## Source data
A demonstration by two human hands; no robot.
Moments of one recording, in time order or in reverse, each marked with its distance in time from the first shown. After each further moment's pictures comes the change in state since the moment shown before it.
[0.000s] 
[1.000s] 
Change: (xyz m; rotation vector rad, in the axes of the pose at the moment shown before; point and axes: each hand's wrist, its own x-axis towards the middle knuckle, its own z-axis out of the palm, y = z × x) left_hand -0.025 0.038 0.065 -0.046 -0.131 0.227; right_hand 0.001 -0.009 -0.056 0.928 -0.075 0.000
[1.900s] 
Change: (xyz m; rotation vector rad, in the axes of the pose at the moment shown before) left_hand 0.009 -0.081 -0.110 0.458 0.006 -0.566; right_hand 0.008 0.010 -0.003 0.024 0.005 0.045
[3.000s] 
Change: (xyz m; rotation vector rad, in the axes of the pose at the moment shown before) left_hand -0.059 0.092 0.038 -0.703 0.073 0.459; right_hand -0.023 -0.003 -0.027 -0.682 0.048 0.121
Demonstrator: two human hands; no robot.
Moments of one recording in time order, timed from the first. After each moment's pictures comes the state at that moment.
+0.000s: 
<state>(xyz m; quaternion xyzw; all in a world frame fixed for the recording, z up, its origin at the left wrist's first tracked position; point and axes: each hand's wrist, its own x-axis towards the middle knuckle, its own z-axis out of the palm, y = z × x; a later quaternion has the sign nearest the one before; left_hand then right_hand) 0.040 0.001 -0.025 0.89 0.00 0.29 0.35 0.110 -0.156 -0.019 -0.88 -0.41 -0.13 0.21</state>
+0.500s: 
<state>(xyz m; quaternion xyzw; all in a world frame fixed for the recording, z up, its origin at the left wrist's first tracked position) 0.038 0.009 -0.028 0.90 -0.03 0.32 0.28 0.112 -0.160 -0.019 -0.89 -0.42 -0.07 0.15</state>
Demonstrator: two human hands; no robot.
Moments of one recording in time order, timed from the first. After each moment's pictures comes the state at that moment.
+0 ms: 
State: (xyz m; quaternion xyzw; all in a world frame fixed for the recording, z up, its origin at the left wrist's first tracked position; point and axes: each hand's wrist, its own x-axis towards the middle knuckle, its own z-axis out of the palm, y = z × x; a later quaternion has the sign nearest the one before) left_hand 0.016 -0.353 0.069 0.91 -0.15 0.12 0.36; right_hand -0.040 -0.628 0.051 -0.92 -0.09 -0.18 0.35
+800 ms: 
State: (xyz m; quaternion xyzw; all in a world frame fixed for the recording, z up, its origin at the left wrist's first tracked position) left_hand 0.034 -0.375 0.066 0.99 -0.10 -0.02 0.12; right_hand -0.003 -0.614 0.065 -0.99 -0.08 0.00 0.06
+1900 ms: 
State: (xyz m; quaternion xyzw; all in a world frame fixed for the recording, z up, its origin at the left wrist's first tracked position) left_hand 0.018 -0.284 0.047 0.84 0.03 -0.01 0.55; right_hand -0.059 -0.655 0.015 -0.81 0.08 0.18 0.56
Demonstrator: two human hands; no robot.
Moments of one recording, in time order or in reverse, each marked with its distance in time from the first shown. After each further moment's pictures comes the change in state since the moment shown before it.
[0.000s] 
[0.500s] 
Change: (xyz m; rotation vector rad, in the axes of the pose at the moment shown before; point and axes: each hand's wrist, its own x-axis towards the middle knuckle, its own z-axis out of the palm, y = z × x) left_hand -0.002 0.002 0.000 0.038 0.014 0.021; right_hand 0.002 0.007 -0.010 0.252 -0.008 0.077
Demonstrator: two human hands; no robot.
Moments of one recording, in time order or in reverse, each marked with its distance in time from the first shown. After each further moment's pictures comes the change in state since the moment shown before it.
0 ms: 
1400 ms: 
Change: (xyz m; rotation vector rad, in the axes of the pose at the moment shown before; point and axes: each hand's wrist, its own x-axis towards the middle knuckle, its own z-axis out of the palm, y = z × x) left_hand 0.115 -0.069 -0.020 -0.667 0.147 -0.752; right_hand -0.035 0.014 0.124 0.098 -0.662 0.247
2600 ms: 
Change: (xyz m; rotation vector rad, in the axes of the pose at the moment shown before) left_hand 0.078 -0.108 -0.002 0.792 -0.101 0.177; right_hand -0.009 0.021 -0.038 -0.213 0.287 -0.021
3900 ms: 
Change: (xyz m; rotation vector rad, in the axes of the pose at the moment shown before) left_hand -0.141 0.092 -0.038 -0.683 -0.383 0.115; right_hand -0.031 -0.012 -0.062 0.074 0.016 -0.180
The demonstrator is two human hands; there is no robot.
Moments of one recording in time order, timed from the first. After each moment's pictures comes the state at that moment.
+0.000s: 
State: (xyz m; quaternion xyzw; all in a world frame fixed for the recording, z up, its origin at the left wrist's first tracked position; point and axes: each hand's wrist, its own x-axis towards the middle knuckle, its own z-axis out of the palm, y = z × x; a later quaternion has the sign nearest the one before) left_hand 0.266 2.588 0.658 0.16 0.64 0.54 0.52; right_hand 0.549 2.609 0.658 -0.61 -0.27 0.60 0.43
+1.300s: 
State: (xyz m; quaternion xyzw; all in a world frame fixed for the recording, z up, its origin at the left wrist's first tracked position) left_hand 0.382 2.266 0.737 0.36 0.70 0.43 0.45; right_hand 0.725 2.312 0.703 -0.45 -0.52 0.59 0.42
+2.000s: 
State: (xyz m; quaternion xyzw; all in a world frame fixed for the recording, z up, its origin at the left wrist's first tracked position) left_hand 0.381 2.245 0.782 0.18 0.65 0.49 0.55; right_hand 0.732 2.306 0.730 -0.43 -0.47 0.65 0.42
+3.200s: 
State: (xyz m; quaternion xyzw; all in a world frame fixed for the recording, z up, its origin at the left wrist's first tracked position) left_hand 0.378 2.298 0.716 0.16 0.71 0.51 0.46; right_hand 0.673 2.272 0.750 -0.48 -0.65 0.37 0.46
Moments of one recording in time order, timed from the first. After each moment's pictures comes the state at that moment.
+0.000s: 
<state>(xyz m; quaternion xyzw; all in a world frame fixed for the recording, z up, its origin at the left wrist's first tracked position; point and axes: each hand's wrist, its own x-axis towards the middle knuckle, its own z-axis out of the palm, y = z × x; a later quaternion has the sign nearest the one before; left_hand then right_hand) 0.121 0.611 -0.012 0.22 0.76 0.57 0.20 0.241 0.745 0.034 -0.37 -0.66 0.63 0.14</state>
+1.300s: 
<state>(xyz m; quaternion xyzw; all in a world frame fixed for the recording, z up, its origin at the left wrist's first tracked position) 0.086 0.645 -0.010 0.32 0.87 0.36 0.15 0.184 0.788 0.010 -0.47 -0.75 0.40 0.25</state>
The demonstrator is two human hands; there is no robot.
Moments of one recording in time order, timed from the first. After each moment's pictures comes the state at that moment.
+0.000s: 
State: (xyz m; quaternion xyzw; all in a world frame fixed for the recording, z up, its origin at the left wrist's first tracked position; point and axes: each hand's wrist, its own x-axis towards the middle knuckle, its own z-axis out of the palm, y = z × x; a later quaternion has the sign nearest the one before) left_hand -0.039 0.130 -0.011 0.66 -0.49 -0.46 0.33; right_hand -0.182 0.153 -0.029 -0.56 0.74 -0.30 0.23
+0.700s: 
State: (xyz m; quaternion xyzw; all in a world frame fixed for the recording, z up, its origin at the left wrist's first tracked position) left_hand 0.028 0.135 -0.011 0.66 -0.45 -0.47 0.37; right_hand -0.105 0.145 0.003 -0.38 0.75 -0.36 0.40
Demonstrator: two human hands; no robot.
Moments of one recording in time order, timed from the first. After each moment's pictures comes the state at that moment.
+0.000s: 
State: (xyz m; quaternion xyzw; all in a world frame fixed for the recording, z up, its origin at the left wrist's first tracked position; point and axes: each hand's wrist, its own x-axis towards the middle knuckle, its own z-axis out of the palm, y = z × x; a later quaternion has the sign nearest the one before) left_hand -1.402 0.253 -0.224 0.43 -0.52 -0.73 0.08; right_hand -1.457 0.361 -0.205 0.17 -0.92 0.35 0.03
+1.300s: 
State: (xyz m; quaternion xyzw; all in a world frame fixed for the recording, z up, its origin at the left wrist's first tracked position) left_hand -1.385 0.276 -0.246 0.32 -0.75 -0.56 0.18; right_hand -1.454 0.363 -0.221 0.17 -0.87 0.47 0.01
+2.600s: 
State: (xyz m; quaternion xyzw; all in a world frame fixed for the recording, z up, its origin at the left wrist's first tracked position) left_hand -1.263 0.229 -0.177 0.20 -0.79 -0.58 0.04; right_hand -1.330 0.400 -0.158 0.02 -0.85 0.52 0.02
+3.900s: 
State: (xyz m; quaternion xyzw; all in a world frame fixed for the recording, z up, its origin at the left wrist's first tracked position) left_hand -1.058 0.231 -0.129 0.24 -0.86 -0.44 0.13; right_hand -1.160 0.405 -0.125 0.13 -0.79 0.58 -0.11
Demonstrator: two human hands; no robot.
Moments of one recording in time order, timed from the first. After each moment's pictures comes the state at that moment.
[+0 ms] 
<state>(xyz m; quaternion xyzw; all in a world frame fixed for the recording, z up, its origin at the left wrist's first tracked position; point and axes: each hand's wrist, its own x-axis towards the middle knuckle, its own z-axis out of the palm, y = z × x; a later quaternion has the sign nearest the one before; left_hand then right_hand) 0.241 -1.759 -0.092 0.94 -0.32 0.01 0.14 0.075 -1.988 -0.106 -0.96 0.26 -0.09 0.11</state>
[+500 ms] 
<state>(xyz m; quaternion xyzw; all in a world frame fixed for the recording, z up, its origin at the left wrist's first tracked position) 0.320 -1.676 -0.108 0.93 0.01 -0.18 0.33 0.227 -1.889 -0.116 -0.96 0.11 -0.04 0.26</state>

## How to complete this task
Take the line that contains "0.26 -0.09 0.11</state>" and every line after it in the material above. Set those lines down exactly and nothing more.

## The completed task
<state>(xyz m; quaternion xyzw; all in a world frame fixed for the recording, z up, its origin at the left wrist's first tracked position; point and axes: each hand's wrist, its own x-axis towards the middle knuckle, its own z-axis out of the palm, y = z × x; a later quaternion has the sign nearest the one before; left_hand then right_hand) 0.241 -1.759 -0.092 0.94 -0.32 0.01 0.14 0.075 -1.988 -0.106 -0.96 0.26 -0.09 0.11</state>
[+500 ms] 
<state>(xyz m; quaternion xyzw; all in a world frame fixed for the recording, z up, its origin at the left wrist's first tracked position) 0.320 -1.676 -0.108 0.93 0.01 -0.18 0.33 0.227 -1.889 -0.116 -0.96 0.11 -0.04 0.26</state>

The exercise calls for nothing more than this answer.